Data records
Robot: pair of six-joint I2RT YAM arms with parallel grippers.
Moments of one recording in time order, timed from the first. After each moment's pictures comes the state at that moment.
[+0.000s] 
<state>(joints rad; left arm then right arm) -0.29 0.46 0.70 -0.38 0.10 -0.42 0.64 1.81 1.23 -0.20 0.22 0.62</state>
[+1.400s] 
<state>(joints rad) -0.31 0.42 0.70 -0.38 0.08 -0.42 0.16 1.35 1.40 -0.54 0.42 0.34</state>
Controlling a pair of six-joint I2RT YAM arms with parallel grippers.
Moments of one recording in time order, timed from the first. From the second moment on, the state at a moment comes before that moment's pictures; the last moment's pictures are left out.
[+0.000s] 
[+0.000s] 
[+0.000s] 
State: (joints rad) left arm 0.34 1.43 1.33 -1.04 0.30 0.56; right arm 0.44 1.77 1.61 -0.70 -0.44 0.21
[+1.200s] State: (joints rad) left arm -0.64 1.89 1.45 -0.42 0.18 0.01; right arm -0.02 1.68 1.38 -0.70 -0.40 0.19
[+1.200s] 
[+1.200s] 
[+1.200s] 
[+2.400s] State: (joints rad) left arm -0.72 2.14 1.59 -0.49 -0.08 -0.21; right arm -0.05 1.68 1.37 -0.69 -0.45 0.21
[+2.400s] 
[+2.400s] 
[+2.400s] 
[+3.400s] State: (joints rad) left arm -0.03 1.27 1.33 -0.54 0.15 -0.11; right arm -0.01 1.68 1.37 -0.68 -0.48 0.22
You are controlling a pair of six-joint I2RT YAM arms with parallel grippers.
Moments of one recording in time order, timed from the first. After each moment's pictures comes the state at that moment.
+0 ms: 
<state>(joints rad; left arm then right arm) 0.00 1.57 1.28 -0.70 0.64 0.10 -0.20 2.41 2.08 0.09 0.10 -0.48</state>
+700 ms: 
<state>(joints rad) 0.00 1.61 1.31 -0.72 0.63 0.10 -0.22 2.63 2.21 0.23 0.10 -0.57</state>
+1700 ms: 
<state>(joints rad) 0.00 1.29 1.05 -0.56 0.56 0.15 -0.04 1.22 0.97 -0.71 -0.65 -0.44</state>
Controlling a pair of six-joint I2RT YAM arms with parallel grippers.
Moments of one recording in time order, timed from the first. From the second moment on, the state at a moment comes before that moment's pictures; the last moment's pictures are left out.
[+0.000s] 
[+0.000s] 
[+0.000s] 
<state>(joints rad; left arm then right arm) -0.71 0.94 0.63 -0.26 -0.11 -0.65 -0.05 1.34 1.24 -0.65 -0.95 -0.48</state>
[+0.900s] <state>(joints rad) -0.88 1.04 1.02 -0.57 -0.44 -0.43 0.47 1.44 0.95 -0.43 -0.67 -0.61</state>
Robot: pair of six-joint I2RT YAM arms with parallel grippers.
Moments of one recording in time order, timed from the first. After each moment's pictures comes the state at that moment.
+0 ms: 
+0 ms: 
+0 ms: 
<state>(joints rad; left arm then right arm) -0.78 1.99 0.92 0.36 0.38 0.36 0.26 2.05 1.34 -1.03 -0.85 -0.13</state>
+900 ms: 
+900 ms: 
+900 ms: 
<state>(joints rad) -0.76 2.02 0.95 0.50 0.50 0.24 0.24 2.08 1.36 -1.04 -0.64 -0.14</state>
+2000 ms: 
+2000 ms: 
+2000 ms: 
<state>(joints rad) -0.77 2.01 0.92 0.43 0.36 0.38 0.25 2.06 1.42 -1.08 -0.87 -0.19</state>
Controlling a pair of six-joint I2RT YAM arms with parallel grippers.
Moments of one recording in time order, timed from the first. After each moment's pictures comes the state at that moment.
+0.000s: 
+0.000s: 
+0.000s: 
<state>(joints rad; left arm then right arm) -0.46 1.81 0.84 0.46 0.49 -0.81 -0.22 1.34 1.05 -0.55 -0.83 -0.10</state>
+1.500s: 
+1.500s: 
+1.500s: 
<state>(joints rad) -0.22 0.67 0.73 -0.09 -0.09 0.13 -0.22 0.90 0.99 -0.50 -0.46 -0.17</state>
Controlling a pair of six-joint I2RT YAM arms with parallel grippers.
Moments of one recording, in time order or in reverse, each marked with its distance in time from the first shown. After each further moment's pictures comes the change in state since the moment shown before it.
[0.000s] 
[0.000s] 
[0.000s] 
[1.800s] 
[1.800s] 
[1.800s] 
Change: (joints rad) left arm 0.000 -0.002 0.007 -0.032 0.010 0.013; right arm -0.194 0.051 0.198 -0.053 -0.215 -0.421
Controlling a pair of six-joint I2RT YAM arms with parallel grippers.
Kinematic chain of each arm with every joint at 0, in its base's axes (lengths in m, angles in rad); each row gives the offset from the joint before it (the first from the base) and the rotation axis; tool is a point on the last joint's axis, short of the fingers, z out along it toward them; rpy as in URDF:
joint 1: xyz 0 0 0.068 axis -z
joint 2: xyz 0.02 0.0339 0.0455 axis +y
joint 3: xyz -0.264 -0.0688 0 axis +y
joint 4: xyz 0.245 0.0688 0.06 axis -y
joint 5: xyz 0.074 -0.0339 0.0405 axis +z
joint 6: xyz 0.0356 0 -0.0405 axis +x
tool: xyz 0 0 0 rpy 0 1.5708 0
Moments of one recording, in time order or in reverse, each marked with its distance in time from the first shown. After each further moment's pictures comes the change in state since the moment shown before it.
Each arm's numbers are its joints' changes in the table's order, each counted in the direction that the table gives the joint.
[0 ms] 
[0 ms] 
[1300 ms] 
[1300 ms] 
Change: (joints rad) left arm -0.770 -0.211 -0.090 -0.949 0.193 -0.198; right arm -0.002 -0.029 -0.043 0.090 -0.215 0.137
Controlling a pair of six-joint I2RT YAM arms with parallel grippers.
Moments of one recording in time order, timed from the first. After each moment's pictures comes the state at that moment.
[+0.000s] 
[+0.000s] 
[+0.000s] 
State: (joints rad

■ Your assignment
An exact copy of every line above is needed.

■ Answer for this exercise
Robot: pair of six-joint I2RT YAM arms with parallel grippers.
Moments of one recording in time order, timed from the first. After each moment's pictures comes the state at that moment.
[+0.000s] 
<state>(joints rad; left arm then right arm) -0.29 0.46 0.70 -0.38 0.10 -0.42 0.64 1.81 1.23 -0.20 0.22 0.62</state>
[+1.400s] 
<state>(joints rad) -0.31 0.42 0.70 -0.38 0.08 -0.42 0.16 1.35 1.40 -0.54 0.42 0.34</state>
Controlling a pair of six-joint I2RT YAM arms with parallel grippers.
Moments of one recording in time order, timed from the first. From the second moment on, the state at a moment comes before that moment's pictures; the last moment's pictures are left out.
[+0.000s] 
[+0.000s] 
[+0.000s] 
State: (joints rad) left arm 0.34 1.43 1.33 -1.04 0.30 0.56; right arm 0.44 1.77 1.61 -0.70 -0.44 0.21
[+1.200s] State: (joints rad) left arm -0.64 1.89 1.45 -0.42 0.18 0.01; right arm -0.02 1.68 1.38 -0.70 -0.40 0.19
[+1.200s] 
[+1.200s] 
[+1.200s] 
[+2.400s] State: (joints rad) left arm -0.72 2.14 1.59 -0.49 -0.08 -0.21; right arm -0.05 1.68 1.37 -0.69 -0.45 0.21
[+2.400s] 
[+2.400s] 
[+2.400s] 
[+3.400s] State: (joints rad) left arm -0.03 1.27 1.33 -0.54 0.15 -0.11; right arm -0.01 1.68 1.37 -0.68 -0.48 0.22
You are controlling a pair of six-joint I2RT YAM arms with parallel grippers.
Moments of one recording in time order, timed from the first. After each moment's pictures comes the state at that moment.
+0 ms: 
<state>(joints rad; left arm then right arm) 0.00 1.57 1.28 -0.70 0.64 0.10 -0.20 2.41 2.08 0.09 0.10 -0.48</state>
+700 ms: 
<state>(joints rad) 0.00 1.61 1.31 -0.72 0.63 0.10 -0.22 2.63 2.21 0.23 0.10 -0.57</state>
+1700 ms: 
<state>(joints rad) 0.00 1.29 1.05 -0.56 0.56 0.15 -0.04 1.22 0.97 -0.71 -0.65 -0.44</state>
Controlling a pair of six-joint I2RT YAM arms with parallel grippers.
Moments of one recording in time order, timed from the first. From the second moment on, the state at a moment comes before that moment's pictures; the last moment's pictures are left out.
[+0.000s] 
[+0.000s] 
[+0.000s] 
<state>(joints rad; left arm then right arm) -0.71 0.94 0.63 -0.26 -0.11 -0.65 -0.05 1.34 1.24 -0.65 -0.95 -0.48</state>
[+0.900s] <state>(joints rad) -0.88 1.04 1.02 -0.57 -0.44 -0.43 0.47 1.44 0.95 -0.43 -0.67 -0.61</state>
Robot: pair of six-joint I2RT YAM arms with parallel grippers.
Moments of one recording in time order, timed from the first. After each moment's pictures comes the state at that moment.
+0 ms: 
+0 ms: 
+0 ms: 
<state>(joints rad; left arm then right arm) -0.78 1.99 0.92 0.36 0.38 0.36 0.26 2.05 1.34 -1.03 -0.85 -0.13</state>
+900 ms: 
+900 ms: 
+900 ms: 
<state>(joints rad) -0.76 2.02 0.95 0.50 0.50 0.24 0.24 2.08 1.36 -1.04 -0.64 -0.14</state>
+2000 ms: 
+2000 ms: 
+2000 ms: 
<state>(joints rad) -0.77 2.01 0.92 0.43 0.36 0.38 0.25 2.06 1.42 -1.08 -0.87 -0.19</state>
Controlling a pair of six-joint I2RT YAM arms with parallel grippers.
Moments of one recording in time order, timed from the first. After each moment's pictures comes the state at that moment.
+0.000s: 
+0.000s: 
+0.000s: 
<state>(joints rad; left arm then right arm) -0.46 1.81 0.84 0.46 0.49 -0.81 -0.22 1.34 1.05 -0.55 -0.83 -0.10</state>
+1.500s: 
+1.500s: 
+1.500s: 
<state>(joints rad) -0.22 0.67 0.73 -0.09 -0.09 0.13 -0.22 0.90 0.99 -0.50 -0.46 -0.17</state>
Controlling a pair of six-joint I2RT YAM arms with parallel grippers.
Moments of one recording, in time order or in reverse, each marked with its distance in time from the first shown. After each further moment's pictures comes the change in state since the moment shown before it.
[0.000s] 
[0.000s] 
[0.000s] 
[1.800s] 
[1.800s] 
[1.800s] 
Change: (joints rad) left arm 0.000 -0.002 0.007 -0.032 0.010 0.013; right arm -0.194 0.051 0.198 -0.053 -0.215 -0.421
Controlling a pair of six-joint I2RT YAM arms with parallel grippers.
Kinematic chain of each arm with every joint at 0, in its base's axes (lengths in m, angles in rad); each row gives the offset from the joint before it (the first from the base) and the rotation axis; tool is a point on the last joint's axis, short of the fingers, z out along it toward them; rpy as in URDF:
joint 1: xyz 0 0 0.068 axis -z
joint 2: xyz 0.02 0.0339 0.0455 axis +y
joint 3: xyz -0.264 -0.0688 0 axis +y
joint 4: xyz 0.245 0.0688 0.06 axis -y
joint 5: xyz 0.074 -0.0339 0.0405 axis +z
joint 6: xyz 0.0356 0 -0.0405 axis +x
tool: xyz 0 0 0 rpy 0 1.5708 0
Moments of one recording, in time order or in reverse, each marked with its distance in time from the first shown. After each further moment's pictures comes the change in state since the moment shown before it.
Each arm's numbers are its joints' changes in the table's order, each counted in the direction that the table gives the joint.
[0 ms] 
[0 ms] 
[1300 ms] 
[1300 ms] 
Change: (joints rad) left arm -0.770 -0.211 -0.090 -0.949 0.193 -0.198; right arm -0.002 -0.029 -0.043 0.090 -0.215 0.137
Controlling a pair of six-joint I2RT YAM arms with parallel grippers.
Moments of one recording in time order, timed from the first. After each moment's pictures comes the state at that moment.
[+0.000s] 
[+0.000s] 
[+0.000s] 
State: (joints rad

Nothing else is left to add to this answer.